Sean Carroll, who many of you know from Cosmic Variance, asked the following question in response to my last entry:
I’m happy to admit that I don’t know anything about “one-way functions and interactive proofs.” So, in what sense has theoretical computer science contributed more in the last 30 years to our basic understanding of the universe than particle physics or cosmology? (Despite the fact that I’m a cosmologist, I don’t doubt your statement — I’d just like to be able to explain it in public.)
I posted my response as a comment, but it’s probably better to make it an entry of its own. So:
Thanks for your question!
Of course I was joking when I mentioned “objective standards” for ranking scientific fields. Depending on which questions keep you up at night, different parts of “humankind’s basic picture of the universe” will seem larger or smaller. (To say that, of course, is not to suggest any relativism about the picture itself.)
What I can do, though, is to tell you why — by my own subjective standards — the contributions of theoretical computer science over the last 30 years rival those of theoretical physics or any other field I know about. Of course, people will say I only think that because I’m a theoretical computer scientist, but that gets the causal arrow wrong: I became a theoretical computer scientist because, as a teenager, I thought it!
It’s probably best to start with some examples.
- We now know that, if an alien with enormous computational powers came to Earth, it could prove to us whether White or Black has the winning strategy in chess. To be convinced of the proof, we would not have to trust the alien or its exotic technology, and we would not have to spend billions of years analyzing one move sequence after another. We’d simply have to engage in a short conversation with the alien about the sums of certain polynomials over finite fields.
- There’s a finite (and not unimaginably-large) set of boxes, such that if we knew how to pack those boxes into the trunk of your car, then we’d also know a proof of the Riemann Hypothesis. Indeed, every formal proof of the Riemann Hypothesis with at most (say) a million symbols corresponds to some way of packing the boxes into your trunk, and vice versa. Furthermore, a list of the boxes and their dimensions can be feasibly written down.
- Supposing you do prove the Riemann Hypothesis, it’s possible to convince someone of that fact, without revealing anything other than the fact that you proved it. It’s also possible to write the proof down in such a way that someone else could verify it, with very high confidence, having only seen 10 or 20 bits of the proof.
- If every second or so your computer’s memory were wiped completely clean, except for the input data; the clock; a static, unchanging program; and a counter that could only be set to 1, 2, 3, 4, or 5, it would still be possible (given enough time) to carry out an arbitrarily long computation — just as if the memory weren’t being wiped clean each second. This is almost certainly not true if the counter could only be set to 1, 2, 3, or 4. The reason 5 is special here is pretty much the same reason it’s special in Galois’ proof of the unsolvability of the quintic equation.

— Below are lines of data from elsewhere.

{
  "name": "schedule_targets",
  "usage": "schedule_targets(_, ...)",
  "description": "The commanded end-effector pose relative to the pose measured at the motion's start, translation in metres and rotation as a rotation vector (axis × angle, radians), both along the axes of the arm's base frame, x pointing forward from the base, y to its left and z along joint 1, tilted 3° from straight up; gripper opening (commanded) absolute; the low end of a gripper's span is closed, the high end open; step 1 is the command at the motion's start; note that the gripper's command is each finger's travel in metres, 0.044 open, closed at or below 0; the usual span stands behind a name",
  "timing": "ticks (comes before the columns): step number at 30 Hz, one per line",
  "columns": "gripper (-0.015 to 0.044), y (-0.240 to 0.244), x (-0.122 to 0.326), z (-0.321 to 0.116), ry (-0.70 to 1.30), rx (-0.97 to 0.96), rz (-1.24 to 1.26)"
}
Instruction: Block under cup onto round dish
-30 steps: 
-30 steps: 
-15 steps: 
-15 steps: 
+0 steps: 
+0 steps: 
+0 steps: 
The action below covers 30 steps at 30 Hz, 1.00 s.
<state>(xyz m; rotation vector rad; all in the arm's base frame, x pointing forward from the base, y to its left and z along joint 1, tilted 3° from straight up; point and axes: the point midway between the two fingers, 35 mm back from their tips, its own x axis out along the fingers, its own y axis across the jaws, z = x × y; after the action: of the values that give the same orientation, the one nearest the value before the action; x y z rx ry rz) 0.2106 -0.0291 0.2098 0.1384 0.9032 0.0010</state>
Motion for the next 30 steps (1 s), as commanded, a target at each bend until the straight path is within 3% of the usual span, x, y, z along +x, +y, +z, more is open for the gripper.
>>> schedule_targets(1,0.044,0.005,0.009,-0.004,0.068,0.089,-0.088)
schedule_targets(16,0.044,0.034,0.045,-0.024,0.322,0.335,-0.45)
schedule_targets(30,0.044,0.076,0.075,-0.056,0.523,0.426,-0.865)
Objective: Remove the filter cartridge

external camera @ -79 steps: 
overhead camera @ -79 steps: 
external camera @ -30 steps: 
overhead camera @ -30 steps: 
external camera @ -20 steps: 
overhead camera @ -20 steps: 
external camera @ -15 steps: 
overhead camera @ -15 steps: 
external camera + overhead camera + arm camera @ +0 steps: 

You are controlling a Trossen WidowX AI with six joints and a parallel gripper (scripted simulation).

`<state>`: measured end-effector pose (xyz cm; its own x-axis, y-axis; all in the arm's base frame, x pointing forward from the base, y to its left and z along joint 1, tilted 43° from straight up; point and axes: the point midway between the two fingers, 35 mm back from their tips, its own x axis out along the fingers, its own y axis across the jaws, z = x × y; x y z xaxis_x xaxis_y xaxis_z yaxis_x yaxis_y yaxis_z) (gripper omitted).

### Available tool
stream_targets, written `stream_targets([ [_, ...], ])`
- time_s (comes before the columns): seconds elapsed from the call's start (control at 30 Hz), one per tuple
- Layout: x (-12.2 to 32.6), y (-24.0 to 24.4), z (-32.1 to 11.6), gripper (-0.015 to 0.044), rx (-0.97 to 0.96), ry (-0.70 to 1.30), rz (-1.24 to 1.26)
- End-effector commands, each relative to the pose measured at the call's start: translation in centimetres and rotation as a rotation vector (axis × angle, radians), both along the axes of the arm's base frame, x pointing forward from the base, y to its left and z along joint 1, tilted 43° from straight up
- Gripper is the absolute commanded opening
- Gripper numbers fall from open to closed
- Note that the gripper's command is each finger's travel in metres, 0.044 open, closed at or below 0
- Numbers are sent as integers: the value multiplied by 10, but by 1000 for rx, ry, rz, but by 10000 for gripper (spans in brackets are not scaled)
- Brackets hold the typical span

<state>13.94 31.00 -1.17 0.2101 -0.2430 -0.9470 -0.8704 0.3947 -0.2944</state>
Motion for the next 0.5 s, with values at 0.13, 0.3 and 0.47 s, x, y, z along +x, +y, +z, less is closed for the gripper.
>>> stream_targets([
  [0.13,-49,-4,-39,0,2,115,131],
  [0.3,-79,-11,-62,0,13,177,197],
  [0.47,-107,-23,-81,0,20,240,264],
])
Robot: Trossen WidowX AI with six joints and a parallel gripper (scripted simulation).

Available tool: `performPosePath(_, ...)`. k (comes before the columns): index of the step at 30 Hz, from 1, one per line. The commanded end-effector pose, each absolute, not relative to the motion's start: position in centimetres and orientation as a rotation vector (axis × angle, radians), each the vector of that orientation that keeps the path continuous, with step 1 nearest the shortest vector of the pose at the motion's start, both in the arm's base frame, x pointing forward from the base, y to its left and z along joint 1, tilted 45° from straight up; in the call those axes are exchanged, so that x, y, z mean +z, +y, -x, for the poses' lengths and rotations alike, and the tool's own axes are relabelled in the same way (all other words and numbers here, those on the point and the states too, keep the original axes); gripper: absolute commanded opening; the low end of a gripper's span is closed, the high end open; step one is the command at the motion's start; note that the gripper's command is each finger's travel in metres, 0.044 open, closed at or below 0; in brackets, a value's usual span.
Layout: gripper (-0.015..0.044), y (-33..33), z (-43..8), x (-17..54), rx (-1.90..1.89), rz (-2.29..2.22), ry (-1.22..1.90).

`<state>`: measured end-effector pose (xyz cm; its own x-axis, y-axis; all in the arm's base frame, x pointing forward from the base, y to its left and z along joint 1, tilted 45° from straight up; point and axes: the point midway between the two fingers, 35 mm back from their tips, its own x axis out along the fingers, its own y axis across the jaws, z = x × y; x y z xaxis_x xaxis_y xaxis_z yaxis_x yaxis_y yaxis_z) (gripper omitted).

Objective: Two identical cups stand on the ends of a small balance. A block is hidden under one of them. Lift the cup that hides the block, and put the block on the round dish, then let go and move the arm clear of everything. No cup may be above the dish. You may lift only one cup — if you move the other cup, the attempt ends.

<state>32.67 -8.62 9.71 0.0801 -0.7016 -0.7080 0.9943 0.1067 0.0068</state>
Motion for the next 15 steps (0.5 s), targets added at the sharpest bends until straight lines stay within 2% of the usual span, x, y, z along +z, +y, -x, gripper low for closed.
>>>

- It would be great to prove that RSA is unbreakable by classical computers. But every known technique for proving that would, if it worked, simultaneously give an algorithm for breaking RSA! For example, if you proved that RSA with an n-bit key took n5 steps to break, you would’ve discovered an algorithm for breaking it in 2n^1/5 steps. If you proved that RSA took 2n^1/3 steps to break, you would’ve discovered an algorithm for breaking it in n(log n)^2 steps. As you show the problem to be harder, you simultaneously show it to be easier.
Alright, let me stop before I get carried away. The examples I’ve listed (and hundreds more like them) are not exactly discoveries about physics, but they don’t have the flavor of pure math either. And even if they have some practical implications for computing (which they do), they certainly don’t have the flavor of nitty-gritty software engineering.
So what are they then? Maybe it’s helpful to think of them as “quantitative epistemology”: discoveries about the capacities of finite beings like ourselves to learn mathematical truths. On this view, the theoretical computer scientist is basically a mathematical logician on a safari to the physical world: someone who tries to understand the universe by asking what sorts of mathematical questions can and can’t be answered within it. Not whether the universe is a computer, but what kind of computer it is! Naturally, this approach to understanding the world tends to appeal most to people for whom math (and especially discrete math) is reasonably clear, whereas physics is extremely mysterious.
In my opinion, one of the biggest challenges for our time is to integrate the enormous body of knowledge in theoretical computer science (or quantitative epistemology, or whatever you want to call it) with the rest of what we know about the universe. In the past, the logical safari mostly stayed comfortably within 19th-century physics; now it’s time to venture out into the early 20th century. Indeed, that’s exactly why I chose to work on quantum computing: not because I want to build quantum computers (though I wouldn’t mind that), but because I want to know what a universe that allows quantum computers is like.
Incidentally, it’s also why I try hard to keep up with your field. If I’m not mistaken, less than a decade ago cosmologists made an enormous discovery about the capacity of finite beings to learn mathematical truths: namely, that no computation carried out in the physical world can ever involve more than 1/Λ ~ 10122 bits.